- WHAT YOU NEED TO DO: Exact copies of all entries are expected.

- MATERIAL PROVIDED:
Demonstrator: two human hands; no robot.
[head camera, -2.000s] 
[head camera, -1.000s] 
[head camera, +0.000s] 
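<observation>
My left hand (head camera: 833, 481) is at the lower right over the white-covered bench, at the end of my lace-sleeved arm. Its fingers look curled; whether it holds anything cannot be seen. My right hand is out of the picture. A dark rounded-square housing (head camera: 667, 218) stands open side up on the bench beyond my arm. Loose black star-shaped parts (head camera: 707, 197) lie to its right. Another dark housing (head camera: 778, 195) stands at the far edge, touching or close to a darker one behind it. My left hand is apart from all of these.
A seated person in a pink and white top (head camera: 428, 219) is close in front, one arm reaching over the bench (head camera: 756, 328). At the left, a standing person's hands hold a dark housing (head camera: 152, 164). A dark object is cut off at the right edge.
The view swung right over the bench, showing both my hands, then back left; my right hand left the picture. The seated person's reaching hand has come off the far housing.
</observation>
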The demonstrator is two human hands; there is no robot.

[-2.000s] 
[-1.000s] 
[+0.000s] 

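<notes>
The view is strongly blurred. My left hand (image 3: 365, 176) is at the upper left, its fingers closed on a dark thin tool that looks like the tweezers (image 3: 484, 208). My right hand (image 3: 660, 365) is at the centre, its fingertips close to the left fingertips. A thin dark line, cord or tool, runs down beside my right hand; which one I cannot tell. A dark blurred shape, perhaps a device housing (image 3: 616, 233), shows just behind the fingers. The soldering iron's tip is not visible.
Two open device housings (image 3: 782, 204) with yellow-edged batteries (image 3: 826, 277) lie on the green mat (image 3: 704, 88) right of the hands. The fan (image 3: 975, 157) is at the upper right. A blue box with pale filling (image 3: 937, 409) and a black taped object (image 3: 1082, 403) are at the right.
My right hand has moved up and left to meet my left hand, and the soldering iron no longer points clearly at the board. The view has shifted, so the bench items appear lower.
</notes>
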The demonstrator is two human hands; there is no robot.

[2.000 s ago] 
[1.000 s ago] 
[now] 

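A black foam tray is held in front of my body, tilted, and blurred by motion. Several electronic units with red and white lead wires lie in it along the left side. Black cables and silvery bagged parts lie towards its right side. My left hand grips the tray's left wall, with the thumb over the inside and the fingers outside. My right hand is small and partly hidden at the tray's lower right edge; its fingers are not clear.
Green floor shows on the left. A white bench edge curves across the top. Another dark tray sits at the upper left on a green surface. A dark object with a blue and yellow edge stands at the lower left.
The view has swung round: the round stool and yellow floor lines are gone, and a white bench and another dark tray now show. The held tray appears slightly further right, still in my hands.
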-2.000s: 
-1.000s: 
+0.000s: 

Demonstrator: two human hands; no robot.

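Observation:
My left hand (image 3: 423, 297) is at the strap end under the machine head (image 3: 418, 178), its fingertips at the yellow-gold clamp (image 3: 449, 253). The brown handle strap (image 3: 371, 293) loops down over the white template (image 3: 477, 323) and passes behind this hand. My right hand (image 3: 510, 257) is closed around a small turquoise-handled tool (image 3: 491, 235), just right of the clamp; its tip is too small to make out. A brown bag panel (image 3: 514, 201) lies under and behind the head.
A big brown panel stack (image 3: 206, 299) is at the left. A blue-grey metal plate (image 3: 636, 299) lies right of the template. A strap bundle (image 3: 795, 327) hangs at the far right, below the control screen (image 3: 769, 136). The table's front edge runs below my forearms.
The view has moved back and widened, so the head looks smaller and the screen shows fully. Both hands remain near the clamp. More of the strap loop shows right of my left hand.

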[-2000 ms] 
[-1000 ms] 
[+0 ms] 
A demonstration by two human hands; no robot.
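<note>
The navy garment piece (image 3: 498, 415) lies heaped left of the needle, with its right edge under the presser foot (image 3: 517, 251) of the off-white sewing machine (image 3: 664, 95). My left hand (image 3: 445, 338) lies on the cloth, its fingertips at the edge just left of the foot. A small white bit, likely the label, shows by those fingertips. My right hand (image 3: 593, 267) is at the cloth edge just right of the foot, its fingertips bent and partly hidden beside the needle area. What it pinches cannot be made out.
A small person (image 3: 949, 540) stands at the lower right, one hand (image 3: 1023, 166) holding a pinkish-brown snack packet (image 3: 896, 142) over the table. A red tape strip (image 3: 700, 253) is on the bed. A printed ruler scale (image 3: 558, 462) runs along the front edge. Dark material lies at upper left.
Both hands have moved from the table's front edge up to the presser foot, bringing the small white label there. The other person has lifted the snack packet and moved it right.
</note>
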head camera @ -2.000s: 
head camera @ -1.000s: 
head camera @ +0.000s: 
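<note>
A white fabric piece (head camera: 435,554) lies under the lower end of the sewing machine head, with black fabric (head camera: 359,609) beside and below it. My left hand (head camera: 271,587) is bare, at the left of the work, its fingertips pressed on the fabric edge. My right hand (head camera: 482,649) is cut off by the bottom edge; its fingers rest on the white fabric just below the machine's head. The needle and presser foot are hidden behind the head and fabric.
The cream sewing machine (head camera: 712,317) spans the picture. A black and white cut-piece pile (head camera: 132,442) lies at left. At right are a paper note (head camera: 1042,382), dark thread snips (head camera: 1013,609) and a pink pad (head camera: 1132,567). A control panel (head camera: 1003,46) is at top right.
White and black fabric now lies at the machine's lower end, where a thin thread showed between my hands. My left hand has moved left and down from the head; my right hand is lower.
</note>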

- WRITTEN RESPONSE:
Demonstrator: two human hands; no robot.
[head camera, -2.000s] 
[head camera, -1.000s] 
[head camera, +0.000s] 
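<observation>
My left hand (head camera: 833, 481) is at the lower right over the white-covered bench, at the end of my lace-sleeved arm. Its fingers look curled; whether it holds anything cannot be seen. My right hand is out of the picture. A dark rounded-square housing (head camera: 667, 218) stands open side up on the bench beyond my arm. Loose black star-shaped parts (head camera: 707, 197) lie to its right. Another dark housing (head camera: 778, 195) stands at the far edge, touching or close to a darker one behind it. My left hand is apart from all of these.
A seated person in a pink and white top (head camera: 428, 219) is close in front, one arm reaching over the bench (head camera: 756, 328). At the left, a standing person's hands hold a dark housing (head camera: 152, 164). A dark object is cut off at the right edge.
The view swung right over the bench, showing both my hands, then back left; my right hand left the picture. The seated person's reaching hand has come off the far housing.
</observation>
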The demonstrator is two human hands; there is no robot.

[-2.000s] 
[-1.000s] 
[+0.000s] 

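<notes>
The view is strongly blurred. My left hand (image 3: 365, 176) is at the upper left, its fingers closed on a dark thin tool that looks like the tweezers (image 3: 484, 208). My right hand (image 3: 660, 365) is at the centre, its fingertips close to the left fingertips. A thin dark line, cord or tool, runs down beside my right hand; which one I cannot tell. A dark blurred shape, perhaps a device housing (image 3: 616, 233), shows just behind the fingers. The soldering iron's tip is not visible.
Two open device housings (image 3: 782, 204) with yellow-edged batteries (image 3: 826, 277) lie on the green mat (image 3: 704, 88) right of the hands. The fan (image 3: 975, 157) is at the upper right. A blue box with pale filling (image 3: 937, 409) and a black taped object (image 3: 1082, 403) are at the right.
My right hand has moved up and left to meet my left hand, and the soldering iron no longer points clearly at the board. The view has shifted, so the bench items appear lower.
</notes>
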The demonstrator is two human hands; there is no robot.

[2.000 s ago] 
[1.000 s ago] 
[now] 

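A black foam tray is held in front of my body, tilted, and blurred by motion. Several electronic units with red and white lead wires lie in it along the left side. Black cables and silvery bagged parts lie towards its right side. My left hand grips the tray's left wall, with the thumb over the inside and the fingers outside. My right hand is small and partly hidden at the tray's lower right edge; its fingers are not clear.
Green floor shows on the left. A white bench edge curves across the top. Another dark tray sits at the upper left on a green surface. A dark object with a blue and yellow edge stands at the lower left.
The view has swung round: the round stool and yellow floor lines are gone, and a white bench and another dark tray now show. The held tray appears slightly further right, still in my hands.
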-2.000s: 
-1.000s: 
+0.000s: 

Demonstrator: two human hands; no robot.

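Observation:
My left hand (image 3: 423, 297) is at the strap end under the machine head (image 3: 418, 178), its fingertips at the yellow-gold clamp (image 3: 449, 253). The brown handle strap (image 3: 371, 293) loops down over the white template (image 3: 477, 323) and passes behind this hand. My right hand (image 3: 510, 257) is closed around a small turquoise-handled tool (image 3: 491, 235), just right of the clamp; its tip is too small to make out. A brown bag panel (image 3: 514, 201) lies under and behind the head.
A big brown panel stack (image 3: 206, 299) is at the left. A blue-grey metal plate (image 3: 636, 299) lies right of the template. A strap bundle (image 3: 795, 327) hangs at the far right, below the control screen (image 3: 769, 136). The table's front edge runs below my forearms.
The view has moved back and widened, so the head looks smaller and the screen shows fully. Both hands remain near the clamp. More of the strap loop shows right of my left hand.
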
[-2000 ms] 
[-1000 ms] 
[+0 ms] 
A demonstration by two human hands; no robot.
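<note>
The navy garment piece (image 3: 498, 415) lies heaped left of the needle, with its right edge under the presser foot (image 3: 517, 251) of the off-white sewing machine (image 3: 664, 95). My left hand (image 3: 445, 338) lies on the cloth, its fingertips at the edge just left of the foot. A small white bit, likely the label, shows by those fingertips. My right hand (image 3: 593, 267) is at the cloth edge just right of the foot, its fingertips bent and partly hidden beside the needle area. What it pinches cannot be made out.
A small person (image 3: 949, 540) stands at the lower right, one hand (image 3: 1023, 166) holding a pinkish-brown snack packet (image 3: 896, 142) over the table. A red tape strip (image 3: 700, 253) is on the bed. A printed ruler scale (image 3: 558, 462) runs along the front edge. Dark material lies at upper left.
Both hands have moved from the table's front edge up to the presser foot, bringing the small white label there. The other person has lifted the snack packet and moved it right.
</note>
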head camera @ -2.000s: 
head camera @ -1.000s: 
head camera @ +0.000s: 
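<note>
A white fabric piece (head camera: 435,554) lies under the lower end of the sewing machine head, with black fabric (head camera: 359,609) beside and below it. My left hand (head camera: 271,587) is bare, at the left of the work, its fingertips pressed on the fabric edge. My right hand (head camera: 482,649) is cut off by the bottom edge; its fingers rest on the white fabric just below the machine's head. The needle and presser foot are hidden behind the head and fabric.
The cream sewing machine (head camera: 712,317) spans the picture. A black and white cut-piece pile (head camera: 132,442) lies at left. At right are a paper note (head camera: 1042,382), dark thread snips (head camera: 1013,609) and a pink pad (head camera: 1132,567). A control panel (head camera: 1003,46) is at top right.
White and black fabric now lies at the machine's lower end, where a thin thread showed between my hands. My left hand has moved left and down from the head; my right hand is lower.
</note>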

That finishes the exercise.